Could the data below please be reproduced word for word, without the pictures?

*** RECORDS FOR PROCESSING ***

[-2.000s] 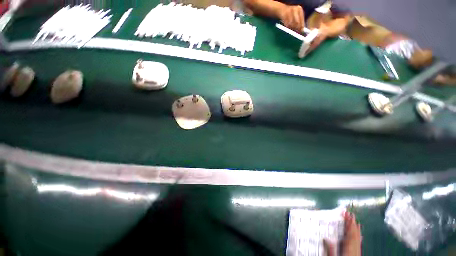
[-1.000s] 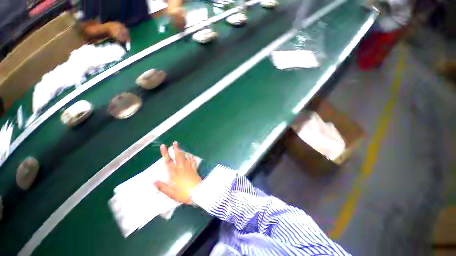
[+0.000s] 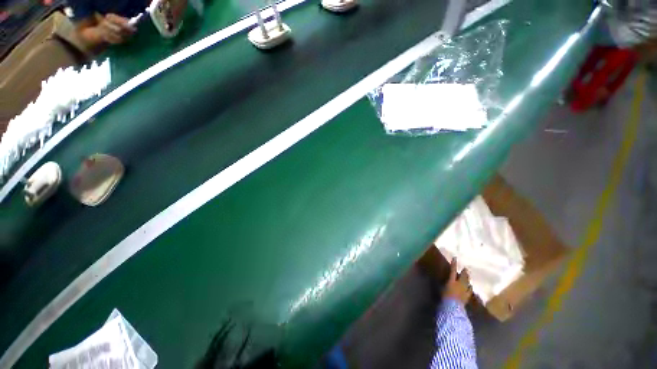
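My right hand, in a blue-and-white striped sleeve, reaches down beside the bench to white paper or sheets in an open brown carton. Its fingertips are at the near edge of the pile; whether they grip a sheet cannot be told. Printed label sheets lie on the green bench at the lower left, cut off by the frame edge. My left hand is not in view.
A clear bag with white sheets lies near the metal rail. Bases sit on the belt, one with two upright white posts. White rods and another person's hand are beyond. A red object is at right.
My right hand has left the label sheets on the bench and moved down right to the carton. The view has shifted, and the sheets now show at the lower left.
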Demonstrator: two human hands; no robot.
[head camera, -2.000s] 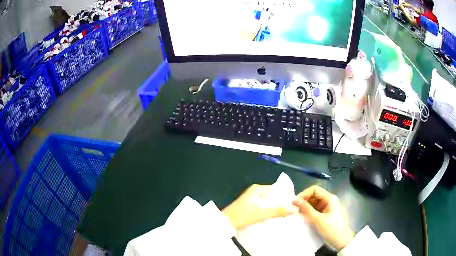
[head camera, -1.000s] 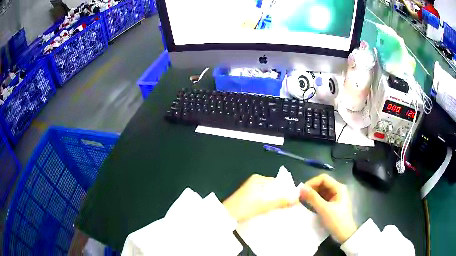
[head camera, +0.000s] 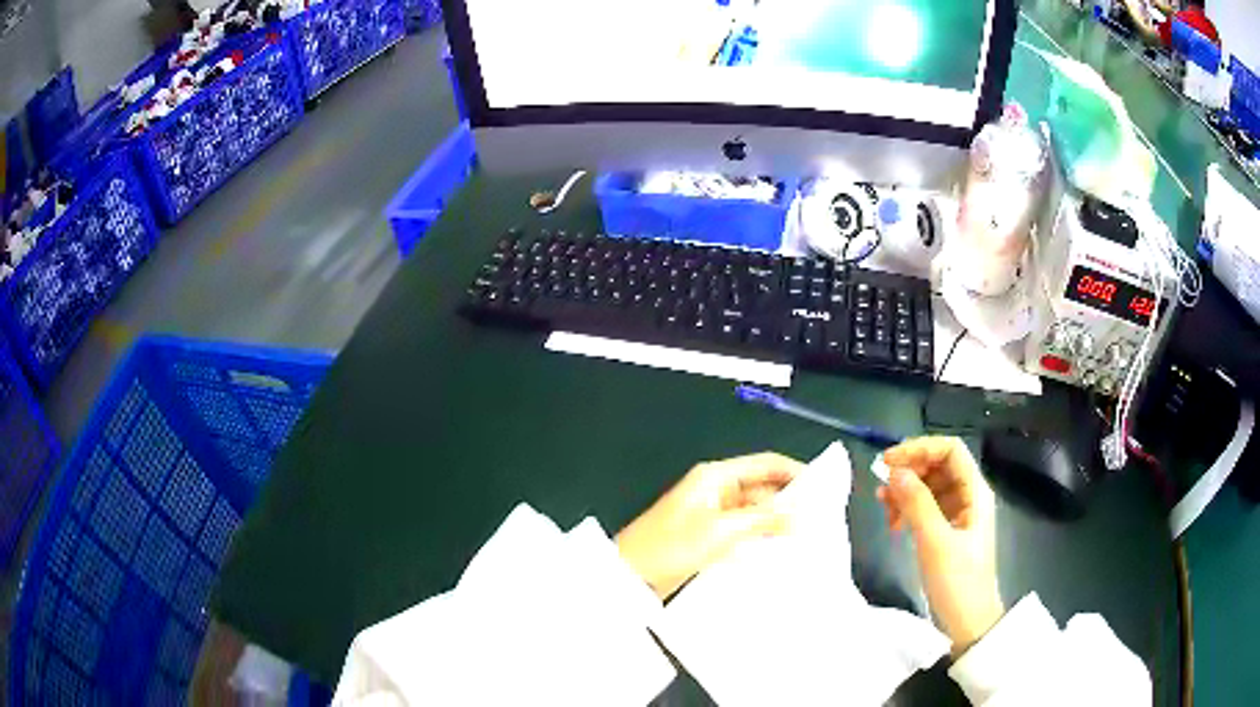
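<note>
A white paper sheet (head camera: 781, 608) hangs from my left hand (head camera: 712, 514) at the lower middle, its pointed corner standing up. My left fingers pinch the sheet near its upper left edge. My right hand (head camera: 947, 532) is to the right, apart from the pointed corner, with thumb and forefinger closed on a small white piece (head camera: 882, 470), perhaps a scrap of paper. The lower end of the sheet reaches towards my right sleeve. A blue pen (head camera: 815, 414) lies above my hands, its dark end partly behind my right fingers.
A black keyboard (head camera: 705, 301) lies below the monitor (head camera: 732, 145), with a white strip (head camera: 669, 359) beneath. A black mouse (head camera: 1039, 467) is right of my right hand. A power supply (head camera: 1101, 307) and pinkish bottle (head camera: 998, 207) stand behind. A blue crate (head camera: 166, 511) stands at the left.
My right hand has moved away from the paper, up and right, with the small white piece at its fingertips. The sheet's pointed corner has shifted right and stands free between my hands.
</note>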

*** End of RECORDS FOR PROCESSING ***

◆ ANSWER SECTION:
[-2.000s] 
[-1.000s] 
[+0.000s] 
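My right hand, in a blue-and-white striped sleeve, reaches down beside the bench to white paper or sheets in an open brown carton. Its fingertips are at the near edge of the pile; whether they grip a sheet cannot be told. Printed label sheets lie on the green bench at the lower left, cut off by the frame edge. My left hand is not in view.
A clear bag with white sheets lies near the metal rail. Bases sit on the belt, one with two upright white posts. White rods and another person's hand are beyond. A red object is at right.
My right hand has left the label sheets on the bench and moved down right to the carton. The view has shifted, and the sheets now show at the lower left.
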Demonstrator: two human hands; no robot.
[head camera, -2.000s] 
[head camera, -1.000s] 
[head camera, +0.000s] 
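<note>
A white paper sheet (head camera: 781, 608) hangs from my left hand (head camera: 712, 514) at the lower middle, its pointed corner standing up. My left fingers pinch the sheet near its upper left edge. My right hand (head camera: 947, 532) is to the right, apart from the pointed corner, with thumb and forefinger closed on a small white piece (head camera: 882, 470), perhaps a scrap of paper. The lower end of the sheet reaches towards my right sleeve. A blue pen (head camera: 815, 414) lies above my hands, its dark end partly behind my right fingers.
A black keyboard (head camera: 705, 301) lies below the monitor (head camera: 732, 145), with a white strip (head camera: 669, 359) beneath. A black mouse (head camera: 1039, 467) is right of my right hand. A power supply (head camera: 1101, 307) and pinkish bottle (head camera: 998, 207) stand behind. A blue crate (head camera: 166, 511) stands at the left.
My right hand has moved away from the paper, up and right, with the small white piece at its fingertips. The sheet's pointed corner has shifted right and stands free between my hands.
</note>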

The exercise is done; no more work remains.